I am talking in context of 840m laptops only.


----------



## Minion (Feb 17, 2015)

Akshay Biyani said:


> Sorry shadow but that's a totally wrong assumption. Many hp and dell laptops too have 840m or similarly performing 830m. But dell laptops have single ram slots and 840m,and hp have their legendary heating problems. So lenovo is the only way to go.



Can you post some models from HP,Dell with 840M within 46k?


----------



## Akshay Biyani (Feb 17, 2015)

Minion said:


> Can you post some models from HP,Dell with 840M within 46k?

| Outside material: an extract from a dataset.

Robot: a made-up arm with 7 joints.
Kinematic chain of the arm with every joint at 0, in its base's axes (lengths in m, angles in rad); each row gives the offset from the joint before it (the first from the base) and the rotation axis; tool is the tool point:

*tapatalk.imageshack.com/v2/15/02/17/534a9895ff3cdf81d4f8fbff58422c71.jpg


----------



## $hadow (Feb 17, 2015)

Akshay Biyani said:


> Sorry shadow but that's a totally wrong assumption. Many hp and dell laptops too have 840m or similarly performing 830m. But dell laptops have single ram slots and 840m,and hp have their legendary heating problems. So lenovo is the only way to go.



What is the point?


----------



## Akshay Biyani (Feb 18, 2015)

$hadow said:


> What is the point?


Lenovo's not the only choice. Btw hate z50 display.


----------



## $hadow (Feb 18, 2015)

Akshay Biyani said:


> Lenovo's not the only choice. Btw hate z50 display.



But in this much money it has probably the best. And the display is weird on the angles not on the straight viewing.


----------